DNA can do more than direct how bodies our made — it can also direct the composition of many kinds of materials, according to a new study from the U.S. Department of Energy’s Argonne National Laboratory.
Argonne researcher Byeongdu Lee and his colleagues at Northwestern University discovered that strands of DNA can act as a kind of nanoscopic "Velcro" that binds different nanoparticles together. "It’s generally difficult to precisely control the assembly of these types of nanostructures," Lee said. "By using DNA, we’re borrowing nature’s power."
Argonne researcher Byeongdu Lee has determined that different shapes of gold nanoparticles, above and below, will self-assemble into different configurations when attached to single strands of DNA.
The "Velcro" effect of the DNA is caused by the molecule’s "sticky ends," which are regions of unpaired nucleotides — the building blocks of DNA — that are apt to bond chemically to their base-pair partners, just like in our genes. When sufficiently similar regions contact each other, chemical bonds form a rigid lattice. Scientists and engineers believe these complex nanostructures have the potential to form the basis of new plastics, electronics and fuels.

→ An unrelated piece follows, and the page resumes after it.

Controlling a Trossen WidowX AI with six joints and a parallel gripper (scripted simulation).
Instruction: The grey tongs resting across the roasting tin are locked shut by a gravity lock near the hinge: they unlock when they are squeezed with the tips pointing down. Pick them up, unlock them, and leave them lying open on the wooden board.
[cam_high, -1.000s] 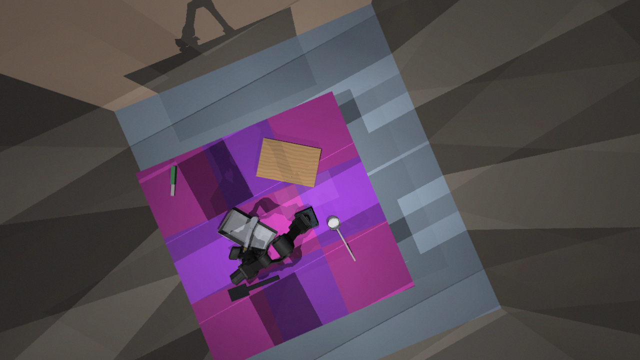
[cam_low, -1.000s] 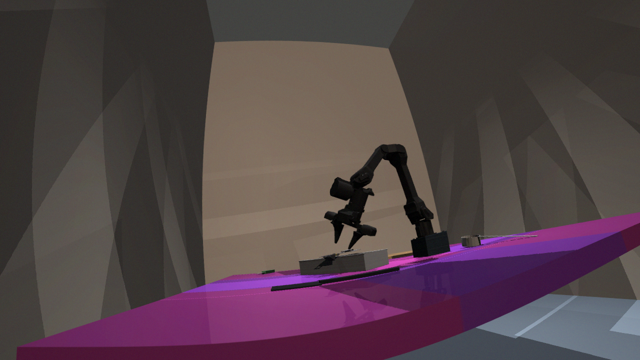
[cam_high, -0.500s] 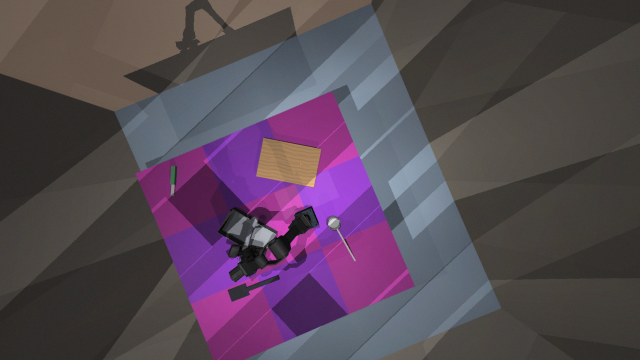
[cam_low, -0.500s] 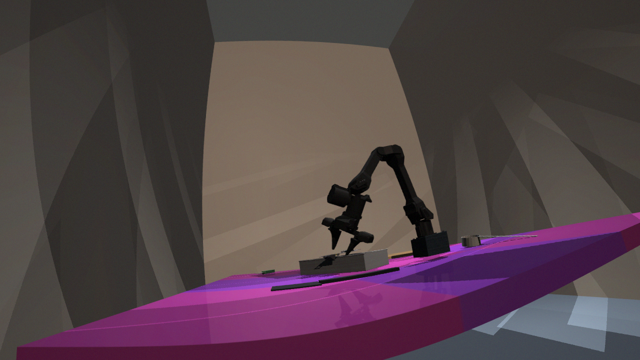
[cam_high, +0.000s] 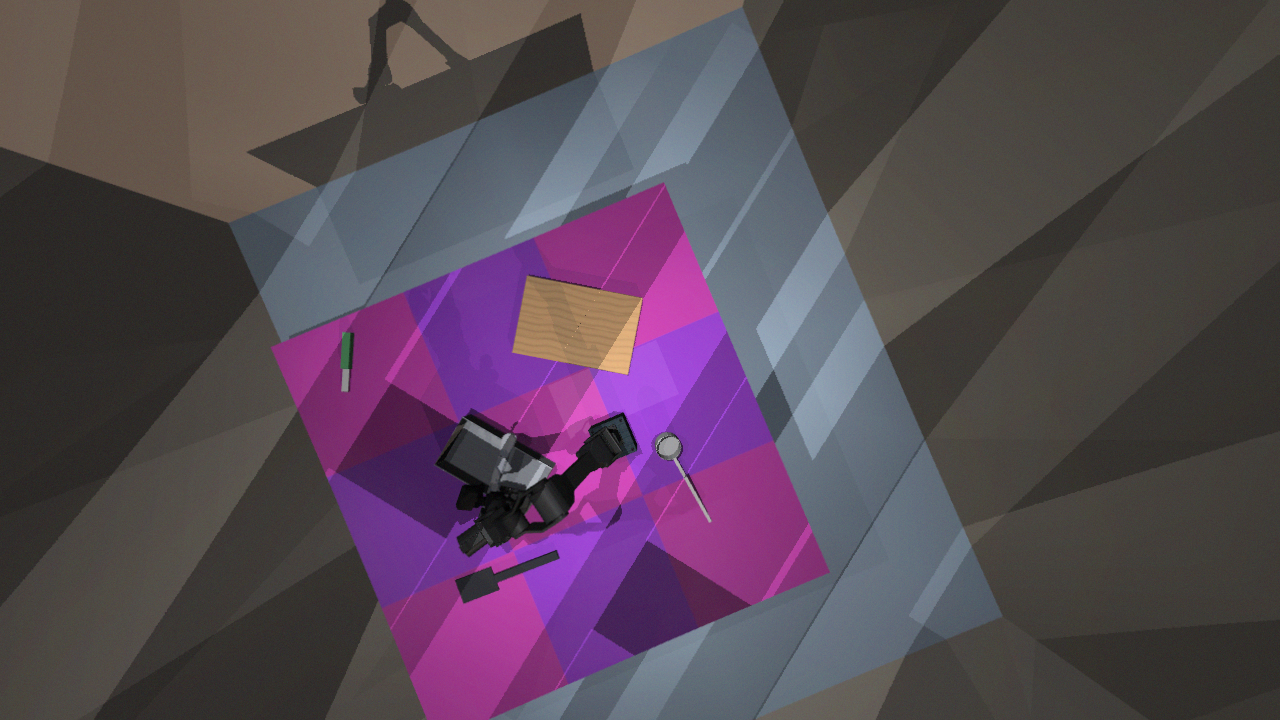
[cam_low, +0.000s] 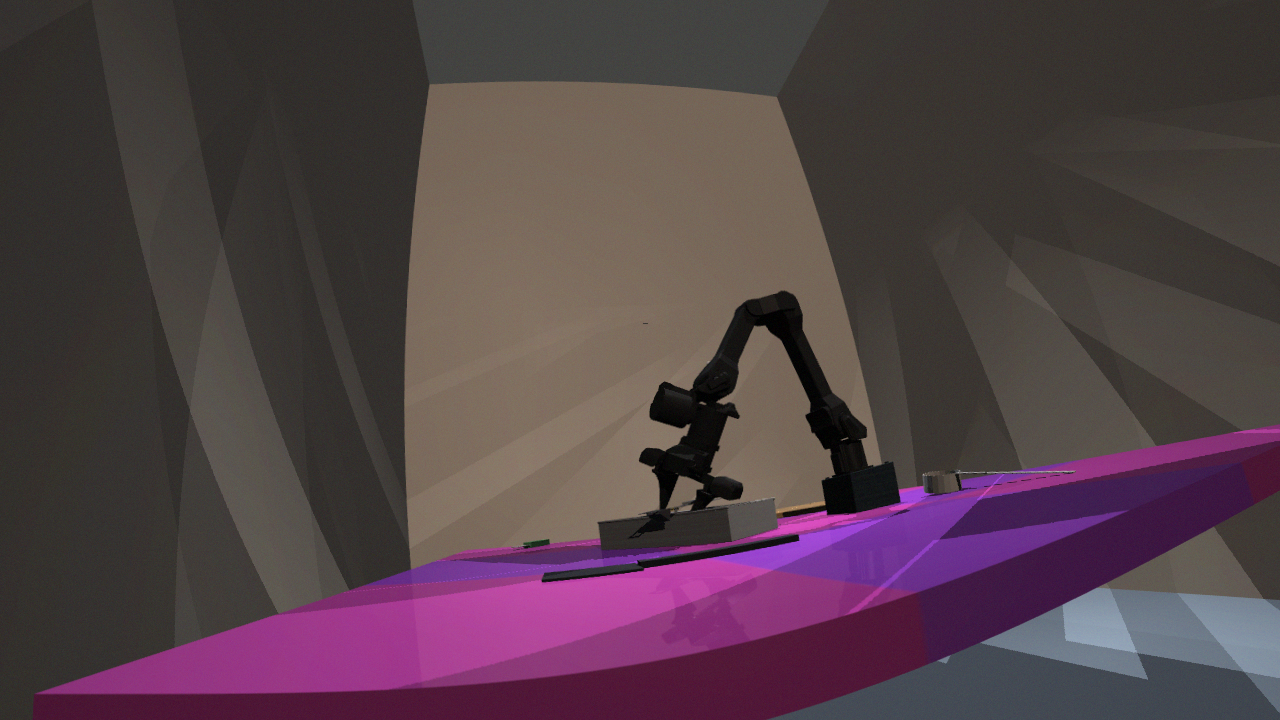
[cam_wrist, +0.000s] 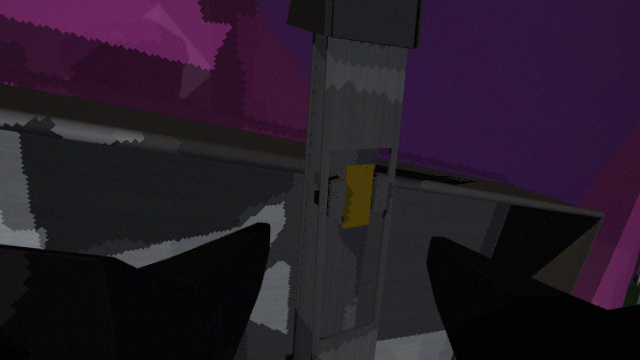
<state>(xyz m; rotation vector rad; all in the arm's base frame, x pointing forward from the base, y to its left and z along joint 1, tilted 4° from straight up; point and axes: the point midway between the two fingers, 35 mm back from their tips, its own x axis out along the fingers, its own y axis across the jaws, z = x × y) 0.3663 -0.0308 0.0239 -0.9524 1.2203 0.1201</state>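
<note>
Now: gripper tip 1 cm short of the yellow lock piece, 2 cm to the right of it and 2 cm below it. From my gripper tip the other things lie so: roasting tin 4 cm behind, 5 cm to the right, 2 cm below; then wooden board 45 cm behind, 30 cm to the right, 4 cm below; then black spatula 12 cm ahead, 26 cm to the left, 5 cm below.
</note>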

In 2008, Lee and his colleagues attached DNA to spherical nanoparticles made of gold, hoping to control the way the particles arrange themselves into compact, ordered crystals. This process is called nanoparticle "packing," and Lee believed that by affixing DNA to the nanoparticles, he could control how they packed together. "Materials that are packed differently — even if they are made from the same substance — have been shown to exhibit dramatically different physical and chemical properties," Lee said.
While the 2008 experiment showed that DNA appeared to control that instance of nanosphere packing, it was not known whether the effect would occur with different nanoparticle geometries. The more recent experiment looked at different shapes of nanoparticles to determine whether their contours affected how they packed.
According to Lee, the spherical nanoparticles in the earlier experiment tended to arrange themselves into one of two separate types of cubic crystals: a face-centered cube (a simple cube with nanospheres at each vertex and additional ones located in the middle of each face) or a body-centered cube (a simple cube with an additional nanosphere located in the middle of the cube itself). The type of lattice that the nanoparticles formed was determined by how the "sticky ends" attached to the nanoparticles paired together.
In the more recent experiment, the particles' shape did change the material's final structure, but only insofar as it altered how the DNA "sticky ends" attached to each other. In fact, the study showed that dodecahedral (12-sided) nanoparticles arranged into a face-centered cubic configuration while octahedral (8-sided) nanoparticles formed body-centered cubes — even when the nanoparticles were attached to identical strands of DNA. "We may be able to make all different types of nanoparticle packing structures, but the structure that will result will always be the one that maximizes the amount of binding," he said.
"The face-centered cubic structure is the most compact way for the nanoparticles to arrange themselves, while the body-centered cubic is slightly less compact. The DNA binding is really the true force controlling the construction of the lattice," he added.
A paper based on the research, "DNA-nanoparticle superlattices formed from anisotropic building blocks", appeared in the October 3 issue of Nature Materials.